Catwalk.jl can speed up long-running Julia processes by minimizing the overhead of dynamic dispatch. It is a JIT compiler that continuosly re-optimizes dispatch code based on data collected at runtime.
It profiles user-specified call sites, estimating the distribution of dynamically dispatched types during runtime, and generates fast static routes for the most frequent ones on the fly.
The statistical profiler has very low overhead and can be configured to handle situations where the distribution of dispatched types changes relatively fast.
To minimize compilation overhead, recompilation only occurs when the distribution changed enough and the tunable cost model predicts significant speedup compared to the best version that was previously compiled.
The dynamic dispatch in Julia is very fast in itself, so speeding it up is not an easy task. Catwalk.jl focuses on use cases when it is not feasible to list the dynamically dispatched concrete types in the source code of the call site.
Catwalk.jl assumes the followings:
- The process is long running: several seconds, but possibly minutes are needed to break even after the initial compilation overhead.
- Few dynamically dispatched call sites contribute significantly to the running time (dynamic dispatch in a hot loop).
- You can modify the source code around the interesting call sites (add a macro call), and calculation is organized into batches.
- SingleDispatchArrays.jl gives you fast single dispatch for arrays of non-homogeneous elements.

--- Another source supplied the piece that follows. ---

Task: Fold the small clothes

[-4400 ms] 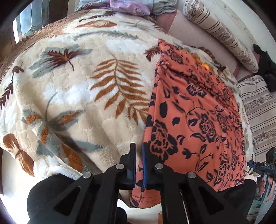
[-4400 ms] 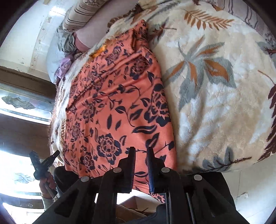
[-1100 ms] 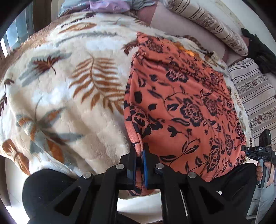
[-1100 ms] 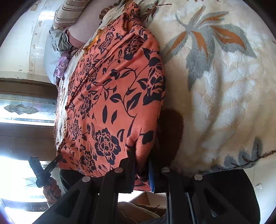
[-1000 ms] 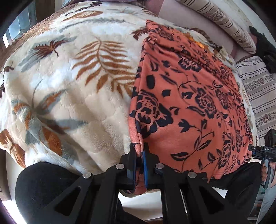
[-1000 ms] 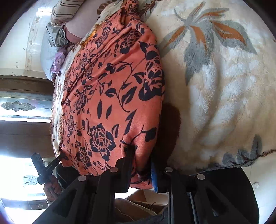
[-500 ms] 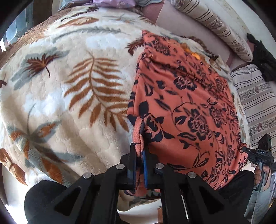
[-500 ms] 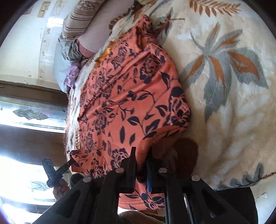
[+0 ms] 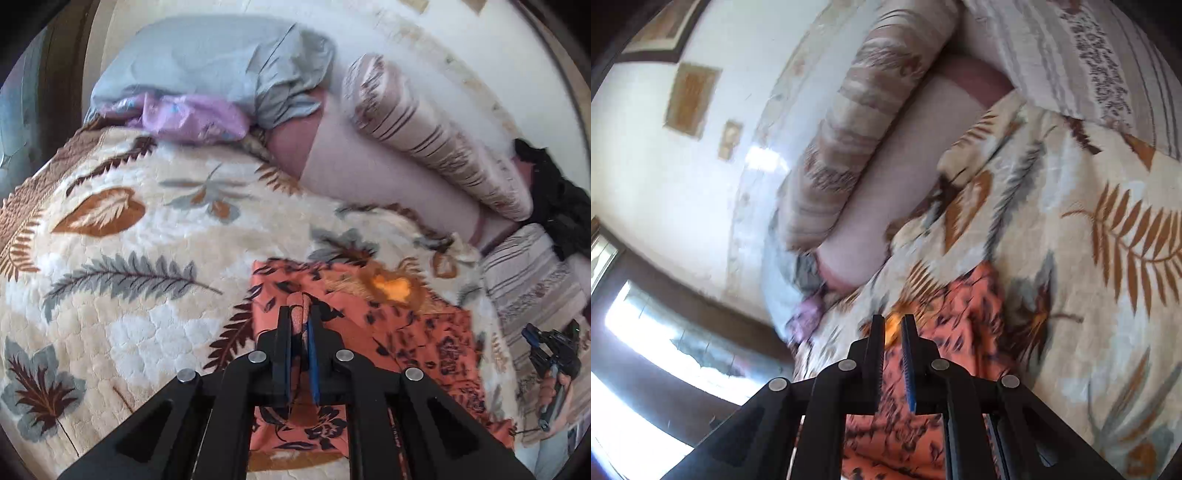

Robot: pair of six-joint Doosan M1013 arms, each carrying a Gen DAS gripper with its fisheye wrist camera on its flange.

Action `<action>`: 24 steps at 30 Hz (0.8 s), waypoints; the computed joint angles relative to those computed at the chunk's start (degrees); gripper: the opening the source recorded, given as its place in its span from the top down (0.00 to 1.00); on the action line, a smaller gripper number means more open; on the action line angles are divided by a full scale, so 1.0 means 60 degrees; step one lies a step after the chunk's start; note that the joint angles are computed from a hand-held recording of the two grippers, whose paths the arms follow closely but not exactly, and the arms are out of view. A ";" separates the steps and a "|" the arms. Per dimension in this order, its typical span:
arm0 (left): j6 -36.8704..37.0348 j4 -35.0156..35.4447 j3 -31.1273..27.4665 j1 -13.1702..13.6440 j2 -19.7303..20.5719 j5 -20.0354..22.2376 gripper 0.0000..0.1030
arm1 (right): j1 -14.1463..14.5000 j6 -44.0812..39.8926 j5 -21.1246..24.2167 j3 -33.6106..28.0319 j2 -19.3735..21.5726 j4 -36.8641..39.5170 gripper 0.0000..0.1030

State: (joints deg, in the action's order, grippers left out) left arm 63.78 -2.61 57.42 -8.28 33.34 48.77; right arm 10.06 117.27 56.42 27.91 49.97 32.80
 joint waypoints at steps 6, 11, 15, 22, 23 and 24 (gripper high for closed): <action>0.1188 -0.0512 0.1127 -0.0155 -0.0223 -0.0304 0.92 | 0.0433 -0.2465 0.2005 0.1338 -0.0582 -0.0150 0.30; 0.1148 -0.0775 0.1495 -0.0157 -0.0456 -0.0301 0.92 | 0.0751 -0.4499 0.1597 0.2861 -0.1701 -0.0991 0.27; 0.1097 -0.0709 0.1517 -0.0201 -0.0532 -0.0244 0.92 | 0.0558 -0.4026 0.2871 0.3151 -0.1855 0.0089 0.27; 0.0899 -0.0605 0.1781 -0.0291 -0.0709 -0.0311 0.92 | 0.0595 -0.3384 0.1629 0.4913 -0.2375 0.2480 0.27; 0.0864 -0.0516 0.1834 -0.0306 -0.0753 -0.0339 0.92 | 0.0691 -0.3300 0.1594 0.4829 -0.2288 0.2278 0.27; 0.0852 -0.0487 0.1885 -0.0307 -0.0793 -0.0362 0.92 | 0.0773 -0.3166 0.1595 0.4725 -0.2171 0.2045 0.30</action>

- JuliaFolds packages in general try to do a weaker version of this, as discussed in: Tail-call optimization and function-barrier -based accumulation in loops.

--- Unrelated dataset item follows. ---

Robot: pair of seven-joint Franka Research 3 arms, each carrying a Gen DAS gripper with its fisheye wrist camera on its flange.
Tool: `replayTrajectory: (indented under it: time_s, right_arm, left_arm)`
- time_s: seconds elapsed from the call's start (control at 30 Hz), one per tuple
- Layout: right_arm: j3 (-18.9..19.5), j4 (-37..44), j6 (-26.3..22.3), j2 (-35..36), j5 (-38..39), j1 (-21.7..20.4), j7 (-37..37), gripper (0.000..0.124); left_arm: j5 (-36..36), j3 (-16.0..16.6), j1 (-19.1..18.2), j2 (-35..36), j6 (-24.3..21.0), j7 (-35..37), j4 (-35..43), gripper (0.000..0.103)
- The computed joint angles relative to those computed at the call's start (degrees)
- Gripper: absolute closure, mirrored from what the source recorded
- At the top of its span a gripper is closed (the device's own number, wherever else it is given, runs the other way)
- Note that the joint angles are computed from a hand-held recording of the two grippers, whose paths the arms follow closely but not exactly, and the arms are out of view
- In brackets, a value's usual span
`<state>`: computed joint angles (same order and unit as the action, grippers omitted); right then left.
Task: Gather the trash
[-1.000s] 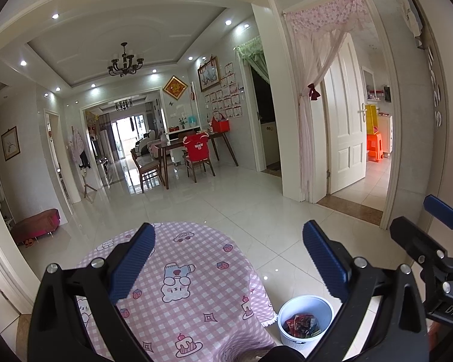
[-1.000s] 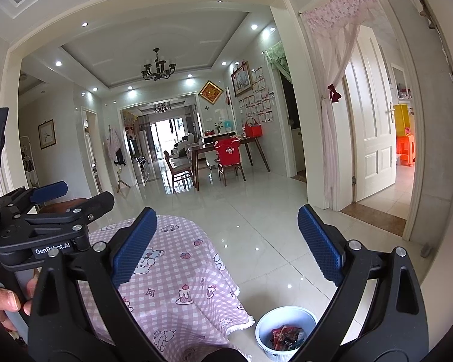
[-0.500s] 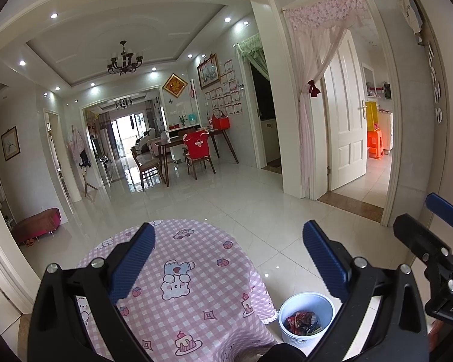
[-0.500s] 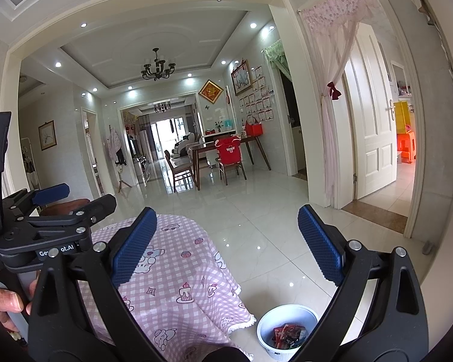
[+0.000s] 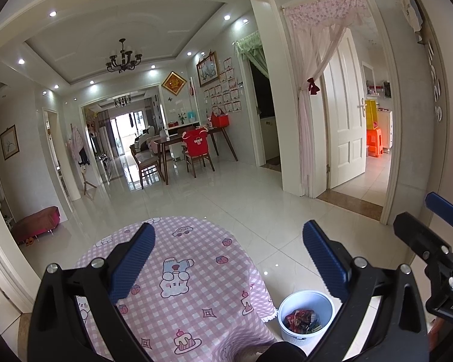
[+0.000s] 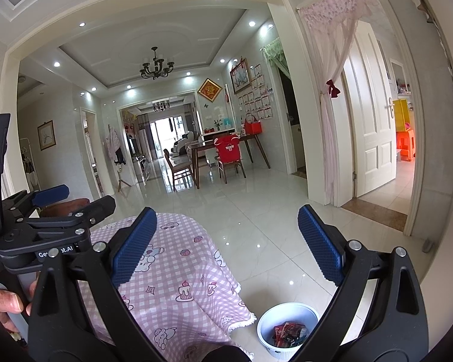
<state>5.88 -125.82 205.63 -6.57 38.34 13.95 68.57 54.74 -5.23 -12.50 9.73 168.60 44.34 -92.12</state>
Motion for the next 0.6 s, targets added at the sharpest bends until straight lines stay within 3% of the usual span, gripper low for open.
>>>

- ManualDispatch.jl can serve you better in less dynamic cases, when it is feasible to list the dynamically dispatched types in the source code.
- In even simpler cases using unions instead of a type hierarchy may allow the Julia compiler to "split the union". See for example List performance improvent by Union-typed tail in DataStructures.jl.
- FunctionWrappers.jl will give you type stability for a fixed (?) cost. Its use case is different, but if you are wrestling with type instabilities, take a look at it first.
- FunctionWranglers.jl allows fast, inlined execution of functions provided in an array - for that use case it is a better choice than Catwalk.jl.